◆ **WHAT THE TASK REQUIRES**:
Pictures do not belong in the copy; retype the records below exactly.

◆ **MATERIAL SHOWN**:
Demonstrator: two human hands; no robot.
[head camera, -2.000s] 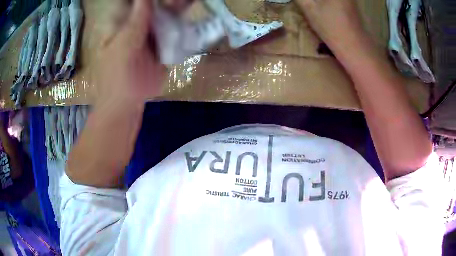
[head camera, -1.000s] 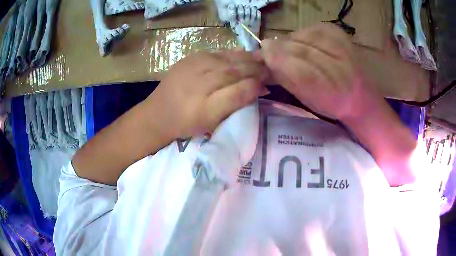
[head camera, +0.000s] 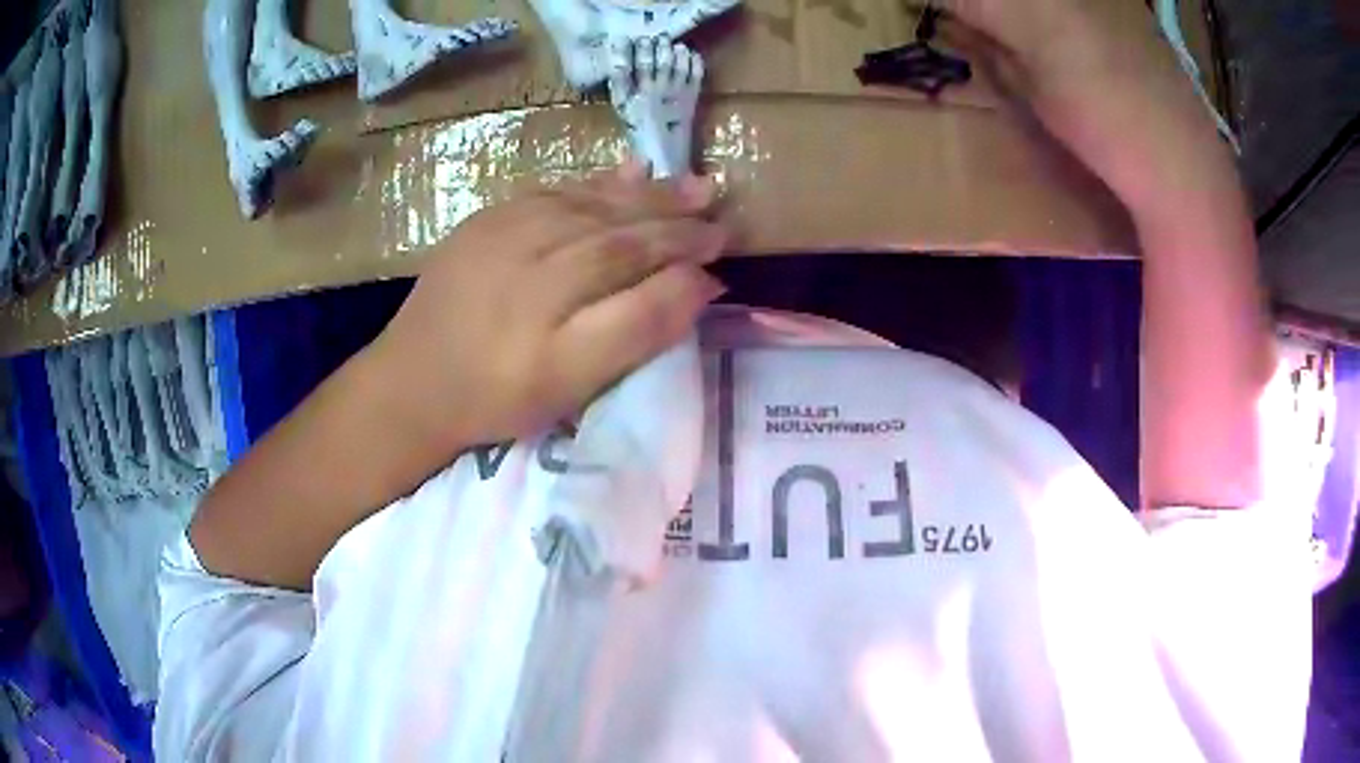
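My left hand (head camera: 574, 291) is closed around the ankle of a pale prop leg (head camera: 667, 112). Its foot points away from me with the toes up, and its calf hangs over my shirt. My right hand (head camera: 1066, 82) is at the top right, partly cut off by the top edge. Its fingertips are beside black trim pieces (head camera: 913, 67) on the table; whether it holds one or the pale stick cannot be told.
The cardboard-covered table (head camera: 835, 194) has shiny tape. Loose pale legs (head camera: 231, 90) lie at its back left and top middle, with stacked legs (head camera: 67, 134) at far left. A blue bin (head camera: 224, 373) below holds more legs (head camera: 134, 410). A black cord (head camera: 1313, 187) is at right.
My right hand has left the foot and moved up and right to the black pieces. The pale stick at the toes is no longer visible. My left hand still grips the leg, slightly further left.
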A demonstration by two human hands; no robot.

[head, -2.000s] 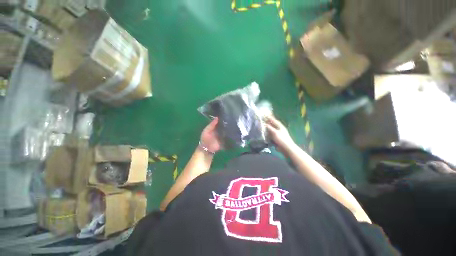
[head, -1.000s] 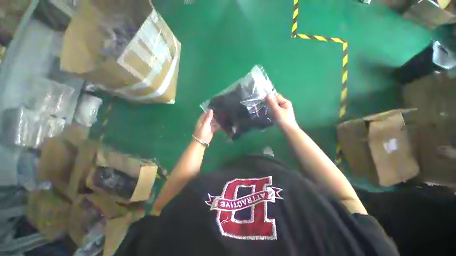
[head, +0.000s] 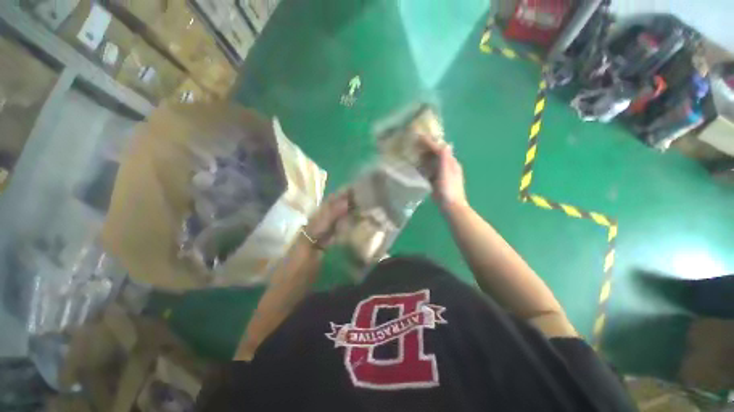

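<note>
A clear plastic bag (head: 394, 189) is stretched between my two hands and is blurred by motion. Light or cream patches show at its lower left and upper right ends; I cannot tell its contents. My left hand (head: 331, 216), with a bracelet at the wrist, holds the lower left side. My right hand (head: 443, 170) holds the upper right side, with a cream-coloured part of the bag beyond its fingers.
A large open carton (head: 149, 193) with crumpled plastic inside stands close by my left hand. Shelved cartons (head: 121, 48) are at the upper left. Yellow-black tape (head: 534, 141) marks the green floor (head: 483, 241). A heap of bagged items (head: 644, 72) lies at the upper right.
The view has moved along the aisle, and the large carton is nearer. The bag now shows light patches instead of its dark face. Both hands still hold it.
</note>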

◆ **WORKED SOLUTION**:
Demonstrator: two human hands; no robot.
[head camera, -2.000s] 
[head camera, -1.000s] 
[head camera, +0.000s] 
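My left hand (head camera: 574, 291) is closed around the ankle of a pale prop leg (head camera: 667, 112). Its foot points away from me with the toes up, and its calf hangs over my shirt. My right hand (head camera: 1066, 82) is at the top right, partly cut off by the top edge. Its fingertips are beside black trim pieces (head camera: 913, 67) on the table; whether it holds one or the pale stick cannot be told.
The cardboard-covered table (head camera: 835, 194) has shiny tape. Loose pale legs (head camera: 231, 90) lie at its back left and top middle, with stacked legs (head camera: 67, 134) at far left. A blue bin (head camera: 224, 373) below holds more legs (head camera: 134, 410). A black cord (head camera: 1313, 187) is at right.
My right hand has left the foot and moved up and right to the black pieces. The pale stick at the toes is no longer visible. My left hand still grips the leg, slightly further left.
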A demonstration by two human hands; no robot.

[head, -2.000s] 
[head, -1.000s] 
[head, +0.000s] 

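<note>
A clear plastic bag (head: 394, 189) is stretched between my two hands and is blurred by motion. Light or cream patches show at its lower left and upper right ends; I cannot tell its contents. My left hand (head: 331, 216), with a bracelet at the wrist, holds the lower left side. My right hand (head: 443, 170) holds the upper right side, with a cream-coloured part of the bag beyond its fingers.
A large open carton (head: 149, 193) with crumpled plastic inside stands close by my left hand. Shelved cartons (head: 121, 48) are at the upper left. Yellow-black tape (head: 534, 141) marks the green floor (head: 483, 241). A heap of bagged items (head: 644, 72) lies at the upper right.
The view has moved along the aisle, and the large carton is nearer. The bag now shows light patches instead of its dark face. Both hands still hold it.
</note>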

That concludes the response.